The board of directors of Tysan Holdings Limited announced that, with effect from 20 September 2023, Ms. Yang Jing ("Ms. Yang") has been appointed as an independent non-executive Director and a member of each of the audit committee of the Board (the "Audit Committee"), nomination committee of the Board (the "Nomination Committee") and remuneration committee of the Board (the "Remuneration Committee"). Biographical details of Ms. Yang are set out below: Ms. Yang Jing, aged 41, obtained a master's degree in management from Xi'an Jiaotong University in the PRC in June 2008. She has around 15 years of experience in auditing, accounting, financial planning and budgeting and has been a member of the Chinese Institute of Certified Public Accountants since November 2013.

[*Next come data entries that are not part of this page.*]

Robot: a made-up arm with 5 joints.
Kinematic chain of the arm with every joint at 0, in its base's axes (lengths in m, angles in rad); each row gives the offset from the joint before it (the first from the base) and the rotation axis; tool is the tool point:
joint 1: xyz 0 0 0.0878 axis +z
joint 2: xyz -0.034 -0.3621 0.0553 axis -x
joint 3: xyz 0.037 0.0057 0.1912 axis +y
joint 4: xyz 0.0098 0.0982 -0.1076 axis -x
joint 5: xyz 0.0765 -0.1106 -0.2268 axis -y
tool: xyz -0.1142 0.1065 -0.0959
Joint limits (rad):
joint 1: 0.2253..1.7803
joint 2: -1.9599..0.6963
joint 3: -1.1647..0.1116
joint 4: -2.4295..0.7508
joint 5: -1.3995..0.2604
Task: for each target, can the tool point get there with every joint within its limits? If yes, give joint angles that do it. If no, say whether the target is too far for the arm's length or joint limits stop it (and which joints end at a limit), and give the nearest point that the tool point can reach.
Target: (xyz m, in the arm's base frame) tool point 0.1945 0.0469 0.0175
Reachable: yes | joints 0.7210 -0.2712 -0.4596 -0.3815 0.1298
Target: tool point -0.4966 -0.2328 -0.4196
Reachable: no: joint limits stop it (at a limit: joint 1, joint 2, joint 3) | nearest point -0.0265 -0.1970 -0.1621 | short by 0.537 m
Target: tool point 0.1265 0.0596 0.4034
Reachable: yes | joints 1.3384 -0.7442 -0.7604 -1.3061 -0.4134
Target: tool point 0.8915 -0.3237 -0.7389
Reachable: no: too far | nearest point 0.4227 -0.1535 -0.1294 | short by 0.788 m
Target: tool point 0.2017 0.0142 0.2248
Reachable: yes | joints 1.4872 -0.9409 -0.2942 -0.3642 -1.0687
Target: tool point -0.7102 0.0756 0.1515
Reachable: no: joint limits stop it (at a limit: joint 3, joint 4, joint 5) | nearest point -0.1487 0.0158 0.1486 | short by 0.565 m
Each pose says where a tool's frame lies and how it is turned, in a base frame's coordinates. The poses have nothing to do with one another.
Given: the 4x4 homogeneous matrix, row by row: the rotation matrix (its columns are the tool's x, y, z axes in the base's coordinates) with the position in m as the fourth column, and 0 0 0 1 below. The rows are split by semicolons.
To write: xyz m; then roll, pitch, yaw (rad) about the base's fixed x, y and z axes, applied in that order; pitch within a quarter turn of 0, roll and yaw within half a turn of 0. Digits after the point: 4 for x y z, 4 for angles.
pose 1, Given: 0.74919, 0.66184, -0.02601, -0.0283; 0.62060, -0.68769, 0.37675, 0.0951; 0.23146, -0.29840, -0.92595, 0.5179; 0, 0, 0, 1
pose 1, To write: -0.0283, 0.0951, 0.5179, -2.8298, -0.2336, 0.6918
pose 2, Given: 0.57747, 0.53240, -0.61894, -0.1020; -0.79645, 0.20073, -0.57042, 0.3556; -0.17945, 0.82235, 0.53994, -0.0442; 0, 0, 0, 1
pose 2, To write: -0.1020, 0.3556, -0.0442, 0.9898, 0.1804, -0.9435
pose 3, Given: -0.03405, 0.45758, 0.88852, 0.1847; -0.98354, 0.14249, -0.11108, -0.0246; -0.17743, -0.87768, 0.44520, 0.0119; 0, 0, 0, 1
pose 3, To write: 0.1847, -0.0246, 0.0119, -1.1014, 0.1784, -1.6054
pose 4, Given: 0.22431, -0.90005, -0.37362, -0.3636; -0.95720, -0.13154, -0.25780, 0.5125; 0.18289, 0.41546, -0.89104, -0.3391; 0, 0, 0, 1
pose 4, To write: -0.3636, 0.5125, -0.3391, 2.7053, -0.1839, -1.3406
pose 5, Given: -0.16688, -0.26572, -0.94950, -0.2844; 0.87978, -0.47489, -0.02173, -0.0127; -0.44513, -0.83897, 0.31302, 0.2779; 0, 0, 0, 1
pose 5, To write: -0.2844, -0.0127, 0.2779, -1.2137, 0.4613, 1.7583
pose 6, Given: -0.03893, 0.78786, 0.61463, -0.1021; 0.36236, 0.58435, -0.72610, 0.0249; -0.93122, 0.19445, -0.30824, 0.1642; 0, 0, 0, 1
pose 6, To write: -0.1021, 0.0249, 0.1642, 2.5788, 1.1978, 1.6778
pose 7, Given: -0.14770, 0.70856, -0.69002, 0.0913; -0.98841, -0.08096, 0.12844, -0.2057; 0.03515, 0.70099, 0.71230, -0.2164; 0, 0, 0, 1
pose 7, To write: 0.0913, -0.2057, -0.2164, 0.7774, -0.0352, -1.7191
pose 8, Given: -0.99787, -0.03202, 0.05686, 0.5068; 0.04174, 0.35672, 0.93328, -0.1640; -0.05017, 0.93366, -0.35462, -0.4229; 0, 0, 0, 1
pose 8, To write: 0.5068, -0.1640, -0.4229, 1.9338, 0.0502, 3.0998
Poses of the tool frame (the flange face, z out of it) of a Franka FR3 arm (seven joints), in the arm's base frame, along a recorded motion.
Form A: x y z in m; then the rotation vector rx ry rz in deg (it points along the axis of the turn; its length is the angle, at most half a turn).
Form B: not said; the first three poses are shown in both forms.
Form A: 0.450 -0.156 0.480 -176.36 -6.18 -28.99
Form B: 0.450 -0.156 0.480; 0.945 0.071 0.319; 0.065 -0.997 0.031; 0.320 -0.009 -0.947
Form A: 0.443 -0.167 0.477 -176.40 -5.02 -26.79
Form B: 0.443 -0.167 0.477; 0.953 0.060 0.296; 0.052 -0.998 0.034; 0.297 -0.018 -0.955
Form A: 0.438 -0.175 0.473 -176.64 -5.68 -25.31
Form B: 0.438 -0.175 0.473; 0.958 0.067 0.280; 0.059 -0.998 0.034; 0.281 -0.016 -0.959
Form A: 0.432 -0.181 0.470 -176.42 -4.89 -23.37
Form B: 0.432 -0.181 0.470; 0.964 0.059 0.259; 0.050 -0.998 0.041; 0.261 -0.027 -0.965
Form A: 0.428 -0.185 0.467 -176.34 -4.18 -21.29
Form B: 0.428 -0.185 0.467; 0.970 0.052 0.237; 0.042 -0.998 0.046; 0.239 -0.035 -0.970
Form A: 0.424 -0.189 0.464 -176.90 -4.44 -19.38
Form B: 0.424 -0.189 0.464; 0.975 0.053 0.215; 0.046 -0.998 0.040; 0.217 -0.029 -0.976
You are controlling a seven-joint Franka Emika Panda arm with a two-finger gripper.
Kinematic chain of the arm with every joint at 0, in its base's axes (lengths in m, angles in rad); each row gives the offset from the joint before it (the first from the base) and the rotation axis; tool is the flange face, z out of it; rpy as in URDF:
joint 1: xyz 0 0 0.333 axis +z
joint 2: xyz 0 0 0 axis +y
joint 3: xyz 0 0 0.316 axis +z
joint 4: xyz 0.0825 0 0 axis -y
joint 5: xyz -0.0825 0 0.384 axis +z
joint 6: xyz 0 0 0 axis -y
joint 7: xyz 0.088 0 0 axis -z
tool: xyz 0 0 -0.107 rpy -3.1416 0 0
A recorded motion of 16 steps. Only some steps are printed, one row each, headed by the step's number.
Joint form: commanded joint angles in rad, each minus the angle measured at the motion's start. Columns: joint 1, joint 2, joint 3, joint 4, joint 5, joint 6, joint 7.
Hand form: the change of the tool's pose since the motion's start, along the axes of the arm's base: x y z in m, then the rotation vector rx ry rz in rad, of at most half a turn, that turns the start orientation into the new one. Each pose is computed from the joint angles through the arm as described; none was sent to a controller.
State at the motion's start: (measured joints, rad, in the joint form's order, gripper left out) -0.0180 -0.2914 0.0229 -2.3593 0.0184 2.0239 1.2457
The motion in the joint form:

She joined JD.com Inc. (a company listed on the Main Board of The Stock Exchange of Hong Kong Limited (the "Stock Exchange"), stock code: 9618 and listed on NASDAQ, symbol: JD) and served as the vice president from May 2011 to February 2023, the director of financial reporting department from May 2011 to February 2016 and the head of financial budgeting and analysis department from March 2016 to June 2020 respectively. She was the chief financial officer of JINGDONG Property Inc. (formerly known as JD Property Group Corporation) from September 2020 to February 2023. From February 2022 to October 2022, Ms. Yang was an executive director of China Logistics Property Holdings Co.

Ltd. (a company previously listed on the Main Board of the Stock Exchange, stock code: 1589 and which delisted in July 2022). Prior to joining JD.com Inc., Ms. Yang worked in the audit department of PricewaterhouseCoopers Zhong Tian CPAs Ltd. from September 2008 to July 2010 and served as the financial manager and GRD Administrator of Mars Foods (China) Co. Ltd. from August 2010 to May 2011.

An appointment letter has been entered into with Ms. Yang commencing on 20 September 2023 until terminated in accordance with the terms of the appointment letter. Ms. Yang will receive a monthly director's fee of HKD 30,000 under the appointment letter. Such director's fee was determined with reference to the then prevailing market conditions and the performance of the Company.

Ms. Yang has not been appointed for a specific term and in accordance with the Bye-laws of the Company (the "Bye-laws"), Ms. Yang will hold office until the next following general meeting of the Company after her appointment, at which time she will be eligible for re- election. Thereafter, Ms. Yang will be subject to retirement by rotation as provided in the Bye-laws.